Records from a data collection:
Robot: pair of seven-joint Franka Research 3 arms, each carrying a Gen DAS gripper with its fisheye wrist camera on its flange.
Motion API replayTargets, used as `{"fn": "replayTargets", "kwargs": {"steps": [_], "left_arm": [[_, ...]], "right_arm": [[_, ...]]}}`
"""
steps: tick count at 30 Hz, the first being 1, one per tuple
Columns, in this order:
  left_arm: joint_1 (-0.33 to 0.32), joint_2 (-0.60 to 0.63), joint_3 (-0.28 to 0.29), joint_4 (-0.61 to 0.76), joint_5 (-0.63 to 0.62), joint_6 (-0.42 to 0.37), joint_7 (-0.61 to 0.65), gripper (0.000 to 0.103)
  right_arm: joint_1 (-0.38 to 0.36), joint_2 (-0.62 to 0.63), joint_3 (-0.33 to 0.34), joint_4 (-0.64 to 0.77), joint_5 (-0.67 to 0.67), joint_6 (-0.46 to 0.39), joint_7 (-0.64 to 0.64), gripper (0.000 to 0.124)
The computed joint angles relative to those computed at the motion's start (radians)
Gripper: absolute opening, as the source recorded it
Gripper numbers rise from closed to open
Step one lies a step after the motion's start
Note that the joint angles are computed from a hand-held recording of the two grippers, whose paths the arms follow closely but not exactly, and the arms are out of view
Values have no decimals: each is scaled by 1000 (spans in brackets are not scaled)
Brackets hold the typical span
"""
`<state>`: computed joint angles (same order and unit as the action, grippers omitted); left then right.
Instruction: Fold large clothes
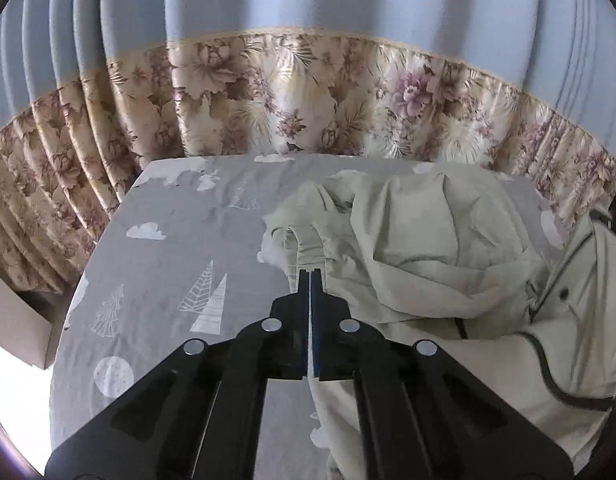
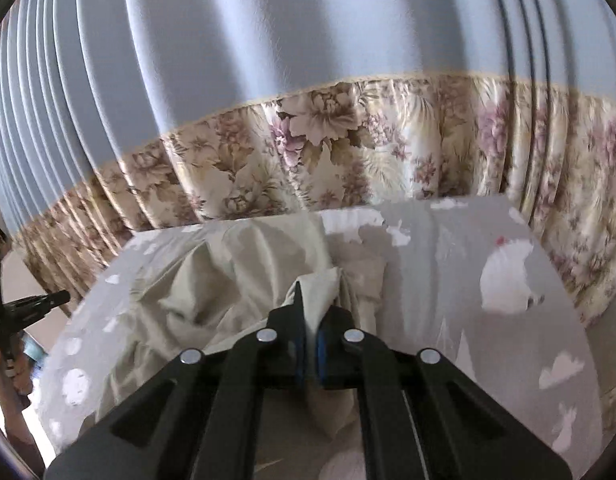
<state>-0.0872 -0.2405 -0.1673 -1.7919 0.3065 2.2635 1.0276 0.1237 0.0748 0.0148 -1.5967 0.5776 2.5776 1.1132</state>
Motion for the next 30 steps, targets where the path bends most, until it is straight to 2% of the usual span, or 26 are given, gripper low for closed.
{"fn": "replayTargets", "kwargs": {"steps": [2,3,4,6,9,13,18,20,21,22,24,25,27,30], "left_arm": [[-3,-35,-5,-53,14,-4,9,36],[-1,-62,-9,-91,27,-4,-3,64],[1,-91,-14,-129,37,-6,-26,77],[-19,-142,-2,-195,-5,-17,-9,78],[-46,-211,-1,-282,-67,-45,-25,87],[-93,-256,13,-349,-170,-67,-21,87],[-146,-304,-20,-401,-214,-107,-35,87],[-170,-311,-28,-413,-220,-113,-20,86],[-180,-311,-34,-417,-218,-116,-13,72],[-192,-299,-34,-413,-225,-131,0,45],[-203,-277,-28,-398,-244,-152,15,28],[-201,-272,-34,-389,-231,-156,20,14],[-203,-282,-21,-379,-238,-130,37,4],[-205,-298,31,-360,-295,-71,78,2]], "right_arm": [[4,-22,1,-36,-13,11,-13,4],[7,-46,-1,-77,-35,37,-7,4],[10,-67,-3,-111,-47,60,-3,4],[12,-128,-9,-200,-44,105,-5,4],[12,-214,-25,-316,-35,126,5,6],[-2,-288,-41,-423,-88,126,43,6],[0,-332,-73,-487,-69,111,37,7],[10,-335,-82,-493,-46,114,12,7],[13,-331,-82,-490,-40,118,5,7],[15,-331,-81,-491,-37,124,-2,7],[19,-331,-80,-490,-31,135,-20,6],[27,-331,-86,-488,-14,138,-39,5],[41,-331,-98,-476,27,124,-71,5],[72,-313,-131,-419,154,76,-153,5]]}}
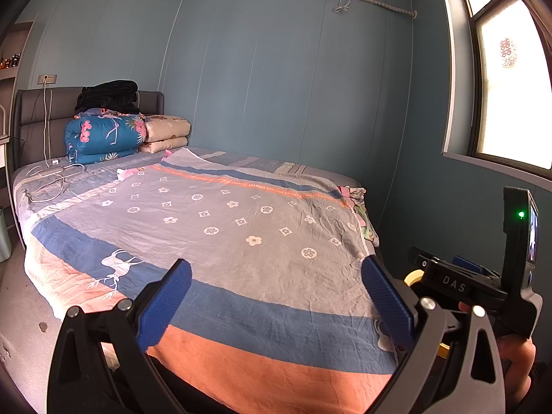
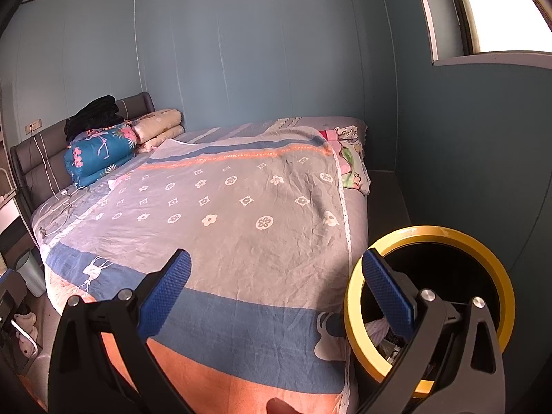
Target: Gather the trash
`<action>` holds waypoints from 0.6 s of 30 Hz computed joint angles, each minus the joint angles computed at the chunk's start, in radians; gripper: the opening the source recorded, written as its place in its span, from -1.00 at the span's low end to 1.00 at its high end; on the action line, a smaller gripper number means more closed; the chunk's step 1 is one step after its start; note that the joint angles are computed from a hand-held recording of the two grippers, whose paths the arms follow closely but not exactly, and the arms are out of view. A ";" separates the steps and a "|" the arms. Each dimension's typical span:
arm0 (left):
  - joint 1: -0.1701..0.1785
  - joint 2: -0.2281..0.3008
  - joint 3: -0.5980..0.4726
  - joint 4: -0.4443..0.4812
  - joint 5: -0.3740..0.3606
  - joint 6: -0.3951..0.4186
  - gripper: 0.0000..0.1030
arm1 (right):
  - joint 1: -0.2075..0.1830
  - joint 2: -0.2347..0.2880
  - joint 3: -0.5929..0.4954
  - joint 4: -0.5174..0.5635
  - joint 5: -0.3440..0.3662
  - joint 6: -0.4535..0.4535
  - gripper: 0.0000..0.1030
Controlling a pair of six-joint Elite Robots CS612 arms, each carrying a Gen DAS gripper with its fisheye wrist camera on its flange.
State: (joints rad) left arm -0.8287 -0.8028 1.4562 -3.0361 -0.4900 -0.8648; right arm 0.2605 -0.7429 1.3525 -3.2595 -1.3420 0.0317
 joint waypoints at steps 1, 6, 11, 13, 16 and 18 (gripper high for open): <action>0.000 0.000 0.000 0.000 -0.001 0.000 0.84 | -0.001 0.001 -0.001 0.001 0.001 -0.001 0.85; 0.000 -0.001 0.002 -0.001 -0.003 -0.002 0.84 | 0.000 0.001 0.001 0.003 0.001 -0.002 0.85; 0.001 -0.001 0.004 -0.003 -0.006 -0.001 0.84 | 0.000 0.000 0.002 0.005 0.001 0.000 0.85; 0.001 -0.001 0.003 0.001 -0.005 -0.003 0.84 | 0.000 0.001 0.000 0.006 0.001 -0.001 0.85; 0.000 -0.001 0.004 0.012 0.007 -0.016 0.84 | -0.001 0.001 -0.002 0.009 0.003 -0.003 0.85; 0.002 -0.003 0.007 0.025 0.002 -0.027 0.84 | -0.001 0.000 0.001 0.011 0.006 -0.003 0.85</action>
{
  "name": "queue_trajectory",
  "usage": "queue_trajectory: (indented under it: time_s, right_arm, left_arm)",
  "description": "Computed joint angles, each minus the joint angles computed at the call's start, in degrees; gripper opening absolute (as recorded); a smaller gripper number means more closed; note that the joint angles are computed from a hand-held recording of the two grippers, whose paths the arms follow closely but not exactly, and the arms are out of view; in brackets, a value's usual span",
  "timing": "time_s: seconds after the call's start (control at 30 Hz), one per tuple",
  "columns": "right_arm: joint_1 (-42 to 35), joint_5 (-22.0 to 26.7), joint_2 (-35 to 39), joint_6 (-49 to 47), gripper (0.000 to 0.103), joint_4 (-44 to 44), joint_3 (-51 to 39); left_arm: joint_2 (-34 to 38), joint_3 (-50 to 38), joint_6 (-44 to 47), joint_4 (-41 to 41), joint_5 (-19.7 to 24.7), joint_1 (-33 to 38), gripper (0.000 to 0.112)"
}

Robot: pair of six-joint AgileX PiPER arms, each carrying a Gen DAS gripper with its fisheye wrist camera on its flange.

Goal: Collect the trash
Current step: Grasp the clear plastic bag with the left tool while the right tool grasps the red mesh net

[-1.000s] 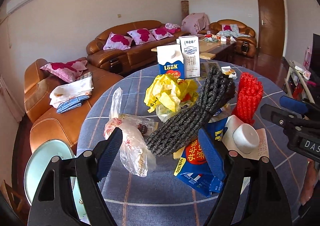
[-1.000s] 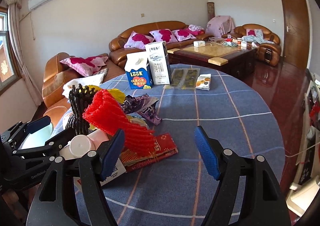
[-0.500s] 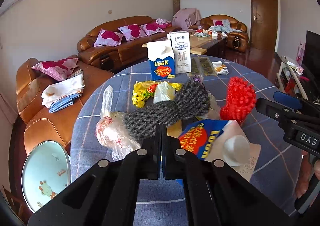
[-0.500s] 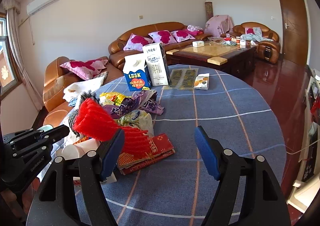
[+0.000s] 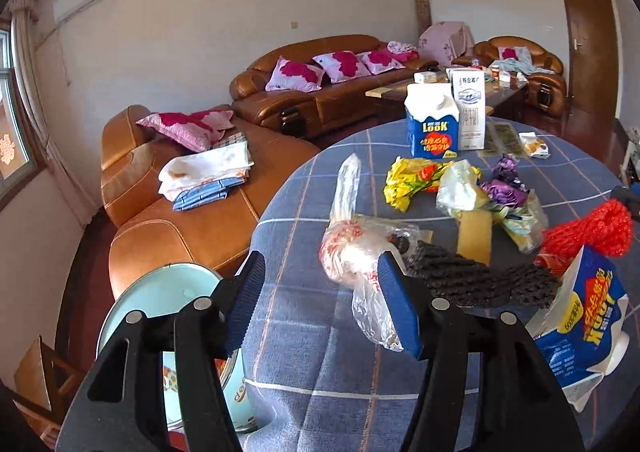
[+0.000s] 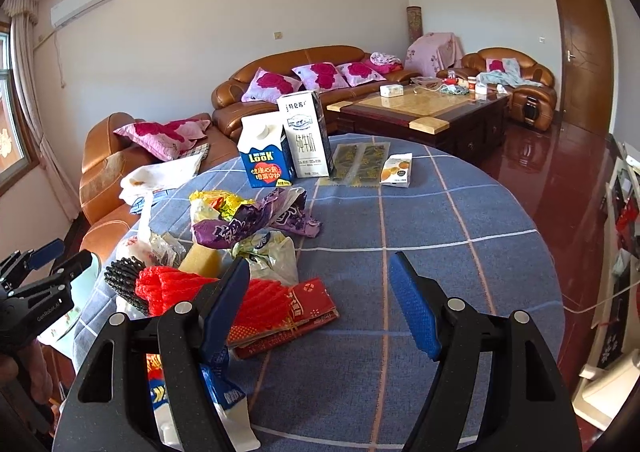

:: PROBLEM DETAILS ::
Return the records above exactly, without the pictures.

:: TASK OUTPUT ::
Robot: pair of seven-joint Franka Research 3 arms, each carrying a Gen DAS gripper with its fisheye wrist camera on its flange.
Motion API replayTargets, used as `{"fn": "replayTargets", "kwargs": {"steps": [_], "left_arm": [[_, ...]], "right_arm": [[_, ...]]}}`
"""
steps: tick count at 30 Hz, the first being 1, one per tuple
Columns, in this order:
  left_arm: joint_1 (-0.33 to 0.32), joint_2 (-0.60 to 0.63), joint_3 (-0.28 to 0.29), joint_4 (-0.61 to 0.76), joint_5 (-0.63 to 0.62), joint_6 (-0.42 to 0.37), joint_7 (-0.61 to 0.65), gripper (0.000 to 0.103)
  right_arm: joint_1 (-0.38 to 0.36), joint_2 (-0.62 to 0.63), joint_3 (-0.33 to 0.34), joint_4 (-0.64 to 0.77), joint_5 (-0.67 to 0.67), joint_6 (-0.46 to 0.39), joint_7 (-0.64 to 0.64), gripper (0.000 to 0.124)
The computed joint angles relative to those computed at the motion's start (radians)
Gripper: absolute opening, as the source recorded it
Gripper numbers rise from closed to open
Step one lies a step after the motion's start
Note that the joint angles are computed from a hand-held recording of the two grippers, whose paths the arms follow closely but not exactly, and the arms are out of view
Values have no decimals: each is scaled by 1000 (spans in brackets are not scaled)
Brackets hold the typical span
"""
`<state>`: computed joint angles (same order and unit as the action, grippers omitted); left then right.
Instruction: Fold large clothes
<state>-0.0872 -0.2405 -0.1673 -1.7919 0.3065 2.2635 1.0276 0.1237 0.0748 0.0148 -1.5967 0.5776 2.5776 1.1132</state>
Motion for the next 30 steps, targets where the path bends most, until it is straight to 2% of the usual span, or 26 are given, gripper low for closed.
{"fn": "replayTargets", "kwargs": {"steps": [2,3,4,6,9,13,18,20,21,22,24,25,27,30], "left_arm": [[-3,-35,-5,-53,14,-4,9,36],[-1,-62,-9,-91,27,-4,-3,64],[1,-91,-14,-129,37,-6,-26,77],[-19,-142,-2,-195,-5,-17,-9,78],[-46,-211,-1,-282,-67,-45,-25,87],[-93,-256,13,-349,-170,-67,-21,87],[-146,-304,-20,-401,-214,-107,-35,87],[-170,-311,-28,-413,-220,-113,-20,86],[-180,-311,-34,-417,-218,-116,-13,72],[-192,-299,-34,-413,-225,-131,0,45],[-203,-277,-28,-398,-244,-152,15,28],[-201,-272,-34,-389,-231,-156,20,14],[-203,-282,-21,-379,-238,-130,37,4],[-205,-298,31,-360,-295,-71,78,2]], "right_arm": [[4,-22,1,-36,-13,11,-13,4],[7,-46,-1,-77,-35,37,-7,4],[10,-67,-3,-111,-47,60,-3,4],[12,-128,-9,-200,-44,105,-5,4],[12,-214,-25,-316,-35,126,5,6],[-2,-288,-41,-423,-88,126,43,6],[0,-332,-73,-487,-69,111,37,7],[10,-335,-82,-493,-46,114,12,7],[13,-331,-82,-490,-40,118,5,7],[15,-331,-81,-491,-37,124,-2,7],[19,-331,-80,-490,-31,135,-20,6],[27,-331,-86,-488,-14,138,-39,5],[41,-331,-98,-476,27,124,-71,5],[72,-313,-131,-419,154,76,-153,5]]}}
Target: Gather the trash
`<action>` holds waypoints from 0.6 s of 30 Hz computed joint angles, each minus the joint angles computed at the chunk's start, in radians; gripper: the opening the source recorded, written as its place in its span, from -1.00 at the span's low end to 1.00 at its high end; on the action line, a smaller gripper number means more closed; the chunk's step 1 is one step after its start; note that the joint angles are computed from a hand-held recording of the two grippers, whose paths the arms follow closely but not exactly, and the arms are out of view. A ";" separates the steps and a "|" the arms. Each dimension's typical span:
arm0 (left):
  - joint 1: -0.1701..0.1785
  - joint 2: -0.2281..0.3008
  - joint 3: -0.5980..0.4726
  - joint 4: -0.4443..0.4812
  - joint 5: -0.3740..0.3606
  - joint 6: -0.3951..0.4186
  - gripper: 0.0000..0.1030
arm1 (right):
  - joint 1: -0.2075..0.1830
  - joint 2: -0.2347..0.2880
  - joint 3: -0.5929..0.4954
  - joint 4: -0.5174..0.5635
  - joint 5: -0.3440..0.3662
  - joint 6: -0.4535..0.4535
  - gripper: 0.0000..0.1030
Controlling a pair of six-joint Elite Robots CS612 arms, each carrying a Gen DAS gripper with its fisheye wrist camera on its flange.
State: (joints rad) left arm -0.8287 -0.8028 1.4562 -3.0361 -0.4900 -0.8648; right arm 0.2605 -0.7429 1.3525 -3.2595 -1.3420 0.0317
 joint waypoints at steps 1, 6, 11, 13, 16 and 18 (gripper high for open): <action>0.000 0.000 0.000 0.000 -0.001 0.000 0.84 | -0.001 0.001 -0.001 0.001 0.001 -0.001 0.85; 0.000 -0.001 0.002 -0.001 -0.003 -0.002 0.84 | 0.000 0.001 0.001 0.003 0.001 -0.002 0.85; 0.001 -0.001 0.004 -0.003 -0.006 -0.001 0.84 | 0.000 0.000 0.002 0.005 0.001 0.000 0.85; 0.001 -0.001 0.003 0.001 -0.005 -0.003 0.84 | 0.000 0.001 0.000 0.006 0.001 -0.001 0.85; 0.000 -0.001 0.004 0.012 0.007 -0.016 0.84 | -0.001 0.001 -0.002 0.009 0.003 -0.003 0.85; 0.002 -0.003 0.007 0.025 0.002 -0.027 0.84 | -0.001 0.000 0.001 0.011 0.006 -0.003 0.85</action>
{
  "name": "queue_trajectory",
  "usage": "queue_trajectory: (indented under it: time_s, right_arm, left_arm)",
  "description": "Computed joint angles, each minus the joint angles computed at the call's start, in degrees; gripper opening absolute (as recorded); a smaller gripper number means more closed; note that the joint angles are computed from a hand-held recording of the two grippers, whose paths the arms follow closely but not exactly, and the arms are out of view; in brackets, a value's usual span",
  "timing": "time_s: seconds after the call's start (control at 30 Hz), one per tuple",
  "columns": "right_arm: joint_1 (-42 to 35), joint_5 (-22.0 to 26.7), joint_2 (-35 to 39), joint_6 (-49 to 47), gripper (0.000 to 0.103), joint_4 (-44 to 44), joint_3 (-51 to 39); left_arm: joint_2 (-34 to 38), joint_3 (-50 to 38), joint_6 (-44 to 47), joint_4 (-41 to 41), joint_5 (-19.7 to 24.7), joint_1 (-33 to 38), gripper (0.000 to 0.112)"
}

Robot: pair of six-joint AgileX PiPER arms, each carrying a Gen DAS gripper with its fisheye wrist camera on its flange.

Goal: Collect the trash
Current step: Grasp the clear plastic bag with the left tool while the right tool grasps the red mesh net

[-1.000s] 
[-1.000s] 
[-0.500s] 
[-0.500s] 
[+0.000s] 
[+0.000s] 

The output for this exercise is now complete.